Les chercheurs hommes (Baudelot, Establet) prétendent que, contrairement aux garçons qui s’accrochent même avec des résultats médiocres, les filles se détournent plus vite des matières scientifiques (mécanisme d’auto-sélection).

A résultats scolaires égaux, les filles s’estiment moins douées que les garçons.

Par exemple, quelque soit leur niveau, les filles doutent plus que les garçons de leurs capacités en mathématiques (1/3 des filles contre 50% des garçons pensent être douées en maths). Il n’est pas inutile de rappeler qu’autrefois, on postulait à l’inaptitude des filles pour l’étude du grec ou du latin quand ces disciplines jouaient un rôle central dans la hiérarchie des filières.

Les chercheuses femmes (Duru-Bellat, Mosconi) postulent quant à elles que les meilleurs performances des filles sont d’abord le résultat des soi-disant vertus féminines : obéissance, docilité, voire passivité...

Ces stéréotypes sociaux préparent mieux les filles au "métier d’élève" dans un premier temps ; à l’inverse, l’éducation héroïque des garçons les conduisent au mépris des règles, rejet des contraintes, chahut... et à long terme les garçons seraient ainsi mieux préparés à la compétition scolaire.
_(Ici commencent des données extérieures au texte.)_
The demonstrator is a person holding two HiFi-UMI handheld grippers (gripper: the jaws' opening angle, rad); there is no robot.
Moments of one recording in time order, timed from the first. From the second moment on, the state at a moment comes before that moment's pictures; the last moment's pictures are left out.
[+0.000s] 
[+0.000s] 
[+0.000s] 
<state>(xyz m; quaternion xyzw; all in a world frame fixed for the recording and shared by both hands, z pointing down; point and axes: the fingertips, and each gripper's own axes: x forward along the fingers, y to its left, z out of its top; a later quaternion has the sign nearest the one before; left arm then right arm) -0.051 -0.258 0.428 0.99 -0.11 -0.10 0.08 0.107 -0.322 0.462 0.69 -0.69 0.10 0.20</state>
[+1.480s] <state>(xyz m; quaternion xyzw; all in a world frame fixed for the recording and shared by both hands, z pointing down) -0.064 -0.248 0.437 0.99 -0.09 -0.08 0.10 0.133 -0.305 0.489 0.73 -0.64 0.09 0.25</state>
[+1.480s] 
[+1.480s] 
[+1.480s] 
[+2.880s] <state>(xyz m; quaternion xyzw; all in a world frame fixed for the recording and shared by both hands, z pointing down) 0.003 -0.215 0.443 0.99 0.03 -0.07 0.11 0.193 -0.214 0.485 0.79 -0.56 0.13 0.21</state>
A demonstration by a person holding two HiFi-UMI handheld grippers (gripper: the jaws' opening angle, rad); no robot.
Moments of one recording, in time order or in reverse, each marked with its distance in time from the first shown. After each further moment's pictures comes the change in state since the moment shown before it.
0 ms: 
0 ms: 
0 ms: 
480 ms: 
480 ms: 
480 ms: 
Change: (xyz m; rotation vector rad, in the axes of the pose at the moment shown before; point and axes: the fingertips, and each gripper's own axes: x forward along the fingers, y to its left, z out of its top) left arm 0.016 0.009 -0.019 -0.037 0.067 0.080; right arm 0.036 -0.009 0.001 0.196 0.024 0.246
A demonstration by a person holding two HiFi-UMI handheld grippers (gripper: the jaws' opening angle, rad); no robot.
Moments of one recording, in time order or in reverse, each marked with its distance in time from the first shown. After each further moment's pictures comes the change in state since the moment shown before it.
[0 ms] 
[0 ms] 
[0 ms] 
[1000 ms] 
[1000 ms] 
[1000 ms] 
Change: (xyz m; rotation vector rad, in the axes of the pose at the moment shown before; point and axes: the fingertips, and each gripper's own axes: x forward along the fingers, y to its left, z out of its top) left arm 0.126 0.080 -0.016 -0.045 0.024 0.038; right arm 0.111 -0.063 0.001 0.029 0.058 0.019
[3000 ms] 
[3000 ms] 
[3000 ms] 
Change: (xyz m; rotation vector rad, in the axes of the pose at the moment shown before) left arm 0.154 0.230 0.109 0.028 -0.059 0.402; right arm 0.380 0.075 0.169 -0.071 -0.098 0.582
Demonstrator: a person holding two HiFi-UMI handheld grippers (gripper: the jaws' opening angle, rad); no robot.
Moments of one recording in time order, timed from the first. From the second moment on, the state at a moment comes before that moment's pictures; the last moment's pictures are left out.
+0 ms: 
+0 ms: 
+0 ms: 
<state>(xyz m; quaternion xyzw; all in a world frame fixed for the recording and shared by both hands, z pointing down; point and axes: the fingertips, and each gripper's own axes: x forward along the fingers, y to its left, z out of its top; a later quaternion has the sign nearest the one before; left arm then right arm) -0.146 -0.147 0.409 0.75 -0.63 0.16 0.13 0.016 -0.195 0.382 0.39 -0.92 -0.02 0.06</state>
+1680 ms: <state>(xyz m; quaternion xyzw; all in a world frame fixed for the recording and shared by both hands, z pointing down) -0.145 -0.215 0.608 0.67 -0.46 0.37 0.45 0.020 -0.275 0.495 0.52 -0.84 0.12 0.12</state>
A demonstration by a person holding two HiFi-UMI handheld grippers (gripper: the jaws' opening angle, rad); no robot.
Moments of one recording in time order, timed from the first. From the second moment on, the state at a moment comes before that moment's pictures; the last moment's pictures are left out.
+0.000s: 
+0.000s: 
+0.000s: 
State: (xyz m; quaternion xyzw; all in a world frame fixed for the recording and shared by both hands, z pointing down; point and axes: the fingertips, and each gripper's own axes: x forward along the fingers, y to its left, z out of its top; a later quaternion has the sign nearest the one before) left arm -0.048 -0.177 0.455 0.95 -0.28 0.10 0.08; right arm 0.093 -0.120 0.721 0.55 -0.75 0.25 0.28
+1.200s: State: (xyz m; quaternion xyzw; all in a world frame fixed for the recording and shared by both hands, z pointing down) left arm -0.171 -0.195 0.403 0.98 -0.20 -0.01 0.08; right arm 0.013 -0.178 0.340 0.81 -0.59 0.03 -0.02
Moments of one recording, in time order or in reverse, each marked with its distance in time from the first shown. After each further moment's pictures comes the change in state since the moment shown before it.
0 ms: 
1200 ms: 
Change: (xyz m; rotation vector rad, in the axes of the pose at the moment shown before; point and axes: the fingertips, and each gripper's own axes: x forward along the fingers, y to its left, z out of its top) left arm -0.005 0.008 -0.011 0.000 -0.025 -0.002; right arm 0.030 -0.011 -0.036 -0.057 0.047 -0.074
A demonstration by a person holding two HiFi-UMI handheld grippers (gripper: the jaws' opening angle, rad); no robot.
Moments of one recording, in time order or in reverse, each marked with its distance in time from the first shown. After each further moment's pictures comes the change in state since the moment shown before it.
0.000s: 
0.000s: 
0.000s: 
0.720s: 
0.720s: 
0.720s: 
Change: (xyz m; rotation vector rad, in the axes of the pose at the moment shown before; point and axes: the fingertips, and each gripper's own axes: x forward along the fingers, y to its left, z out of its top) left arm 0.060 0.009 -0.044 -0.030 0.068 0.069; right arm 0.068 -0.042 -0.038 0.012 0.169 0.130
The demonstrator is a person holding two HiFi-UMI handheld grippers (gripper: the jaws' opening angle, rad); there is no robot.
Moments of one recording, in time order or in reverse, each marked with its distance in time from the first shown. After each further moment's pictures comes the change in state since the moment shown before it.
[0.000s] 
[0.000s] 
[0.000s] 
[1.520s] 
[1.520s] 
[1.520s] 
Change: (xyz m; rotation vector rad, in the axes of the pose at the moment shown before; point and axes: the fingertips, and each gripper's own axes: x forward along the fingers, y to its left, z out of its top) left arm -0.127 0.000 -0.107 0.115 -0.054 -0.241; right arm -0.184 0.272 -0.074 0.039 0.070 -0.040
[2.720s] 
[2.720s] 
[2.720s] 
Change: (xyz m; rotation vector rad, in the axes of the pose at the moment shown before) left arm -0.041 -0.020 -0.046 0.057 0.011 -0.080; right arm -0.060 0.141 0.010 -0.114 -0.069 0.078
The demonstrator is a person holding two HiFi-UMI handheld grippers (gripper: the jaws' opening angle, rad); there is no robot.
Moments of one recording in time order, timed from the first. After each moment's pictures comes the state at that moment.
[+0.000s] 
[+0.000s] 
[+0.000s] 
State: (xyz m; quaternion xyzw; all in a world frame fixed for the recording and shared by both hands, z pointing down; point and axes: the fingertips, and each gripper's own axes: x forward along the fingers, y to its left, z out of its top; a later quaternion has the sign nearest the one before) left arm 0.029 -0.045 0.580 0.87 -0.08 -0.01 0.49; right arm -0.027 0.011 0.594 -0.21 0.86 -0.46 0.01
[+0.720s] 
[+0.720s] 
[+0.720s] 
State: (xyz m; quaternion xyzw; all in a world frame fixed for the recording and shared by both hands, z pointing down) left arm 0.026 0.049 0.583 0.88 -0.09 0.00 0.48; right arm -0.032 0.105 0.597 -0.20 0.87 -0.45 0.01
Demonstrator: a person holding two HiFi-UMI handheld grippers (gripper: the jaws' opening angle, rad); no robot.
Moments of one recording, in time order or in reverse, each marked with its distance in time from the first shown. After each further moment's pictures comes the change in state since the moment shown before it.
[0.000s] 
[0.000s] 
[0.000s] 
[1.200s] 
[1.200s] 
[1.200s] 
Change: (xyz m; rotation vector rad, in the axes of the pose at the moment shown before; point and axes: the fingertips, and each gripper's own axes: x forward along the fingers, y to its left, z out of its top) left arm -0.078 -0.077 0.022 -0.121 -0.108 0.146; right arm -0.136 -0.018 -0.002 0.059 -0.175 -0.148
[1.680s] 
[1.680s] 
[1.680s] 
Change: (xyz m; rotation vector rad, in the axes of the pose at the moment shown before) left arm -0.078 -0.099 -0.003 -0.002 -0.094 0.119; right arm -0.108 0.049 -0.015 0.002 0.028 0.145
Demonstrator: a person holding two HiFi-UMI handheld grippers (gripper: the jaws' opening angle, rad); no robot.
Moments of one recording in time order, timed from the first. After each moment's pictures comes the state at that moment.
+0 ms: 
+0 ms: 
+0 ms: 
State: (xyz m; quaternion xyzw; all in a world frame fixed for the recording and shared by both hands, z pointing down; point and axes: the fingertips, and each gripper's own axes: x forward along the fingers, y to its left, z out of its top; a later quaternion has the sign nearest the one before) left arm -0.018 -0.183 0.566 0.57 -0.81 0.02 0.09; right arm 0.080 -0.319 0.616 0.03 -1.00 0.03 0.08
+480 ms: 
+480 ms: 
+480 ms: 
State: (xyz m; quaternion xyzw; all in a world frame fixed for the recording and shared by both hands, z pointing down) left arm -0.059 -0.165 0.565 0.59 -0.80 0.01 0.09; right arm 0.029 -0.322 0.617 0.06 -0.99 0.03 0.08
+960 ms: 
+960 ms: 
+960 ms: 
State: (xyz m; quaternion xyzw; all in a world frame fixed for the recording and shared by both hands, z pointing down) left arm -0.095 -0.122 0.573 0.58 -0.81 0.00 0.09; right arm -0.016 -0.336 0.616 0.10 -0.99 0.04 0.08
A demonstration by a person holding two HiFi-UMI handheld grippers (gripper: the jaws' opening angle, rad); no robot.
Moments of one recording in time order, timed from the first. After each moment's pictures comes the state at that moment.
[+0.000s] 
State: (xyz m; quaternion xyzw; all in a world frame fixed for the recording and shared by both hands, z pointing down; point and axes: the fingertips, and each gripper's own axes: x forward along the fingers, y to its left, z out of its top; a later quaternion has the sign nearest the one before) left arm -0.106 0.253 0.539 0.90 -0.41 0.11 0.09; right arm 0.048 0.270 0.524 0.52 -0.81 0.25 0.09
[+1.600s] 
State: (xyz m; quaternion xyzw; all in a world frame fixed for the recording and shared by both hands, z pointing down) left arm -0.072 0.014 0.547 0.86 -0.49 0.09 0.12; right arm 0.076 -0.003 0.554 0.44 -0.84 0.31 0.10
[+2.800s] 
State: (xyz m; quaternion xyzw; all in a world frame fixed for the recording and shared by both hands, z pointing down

Mais surtout, ces chercheuses ont montré que les filles seraient, à aptitudes égales, surévaluées. Si les préjugés des enseignants sont favorables aux filles en ce qui concerne les questions de comportement, ils leur sont défavorables pour les questions d’aptitudes. Ainsi l’enseignant(e) mettra davantage en évidence chez une fille son conformisme et sa passivité. "Si elle réussit, c’est vraiment grâce à son travail".

Le stéréotype de l’élève fille rejoint ainsi le stéréotype de l’élève de milieu "populaire" qui fait ce qu’il peut pour s’en sortir. On ne s’attendait pas à ce qu’il s’en sorte, on ne lui reprochera pas d’échouer ("c’est naturel") et on se félicitera de sa réussite. Ce type de jugement est particulièrement vrai dans les matières scientifiques.

Alors que les filles "font ce qu’elles peuvent", les garçons seraient perçus par les enseignants comme des "sous réalisateurs", intelligents mais ne faisant pas d’efforts. Ainsi leur échec est dû à un manque de travail, ils ont des capacités indéniables mais ils ne les exploitent pas. Ils sont en conséquence très stimulés.

Les garçons savent que pour garder l’estime de l’enseignant, ils doivent réussir dans la matière, alors que les filles savent qu’il leur suffit de continuer à être sages pour être "aimées".

Reste à déterminer l’importance de ces effets d’attente sur le résultat final. Les effets d’attente semblent à la racine des différences d’évaluation constatées et semblent extrêmement déterminants dans les performances des élèves, filles ou garçons.

Des garçons dominants, des filles dominées

Les élèves sont à l’école dans un monde profondément structurés selon leur sexe. Dans l’espace classe, ce sont les garçons qui dominent.

Ils dominent l’espace de jeux, la cour de récréation.

Ils dominent l’espace didactique : ils utilisent leur savoir pour se faire valoir, ils dominent l’espace sonore par leur prise de parole voire par des problèmes de discipline.

La mixité renforce les comportements stéréotypés : les garçons prennent le leadership, les filles s’effacent. Elles retirent de la mixité une moindre confiance dans leurs possibilités alors que les garçons confortent une estime d’eux mêmes et toujours, un souci de stratégie et de domination. Dans ces conditions, la non-mixité pourrait-elle aider les filles à développer plus d’assurance et de confiance en elles ? Mais cela ne revient-il pas simplement à reporter le moment de confrontation plus tard dans la vie ?

C’est ainsi que l’enseignement, fortement teinté de stéréotypes sexistes, perpétue de fait la division sexuée des filières, des formations puis des emplois. On assiste à une concentration de la main d’oeuvre féminine dans certaines filières professionnelles. Même qualifiée, cette concentration entraîne une dévalorisation des salaires et une précarité accrue.